- Task directions -
Take every line from the listing below that contains "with".

- Dataset section -
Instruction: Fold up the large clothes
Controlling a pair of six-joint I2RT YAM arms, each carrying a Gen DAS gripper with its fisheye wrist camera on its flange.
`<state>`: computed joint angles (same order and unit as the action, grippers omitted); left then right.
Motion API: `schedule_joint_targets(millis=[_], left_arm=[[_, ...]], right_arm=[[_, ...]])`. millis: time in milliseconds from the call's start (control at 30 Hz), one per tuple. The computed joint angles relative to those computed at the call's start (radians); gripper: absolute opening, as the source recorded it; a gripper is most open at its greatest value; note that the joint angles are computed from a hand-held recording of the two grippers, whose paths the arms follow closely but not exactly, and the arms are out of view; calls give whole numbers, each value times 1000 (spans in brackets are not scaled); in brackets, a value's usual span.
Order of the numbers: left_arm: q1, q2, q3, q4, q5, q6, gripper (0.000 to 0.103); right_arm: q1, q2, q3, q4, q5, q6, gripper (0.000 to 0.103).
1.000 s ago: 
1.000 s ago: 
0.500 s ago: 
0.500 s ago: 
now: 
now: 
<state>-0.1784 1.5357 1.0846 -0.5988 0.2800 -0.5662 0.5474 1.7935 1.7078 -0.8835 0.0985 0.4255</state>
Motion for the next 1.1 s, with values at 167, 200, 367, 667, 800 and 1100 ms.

- Your solution -
Controlling a pair of six-joint I2RT YAM arms, each carrying a Gen DAS gripper with its fisheye wrist camera on its flange.
Motion for the next 1.1 s, with values at 167, 200, 367, 667, 800 and 1100 ms.

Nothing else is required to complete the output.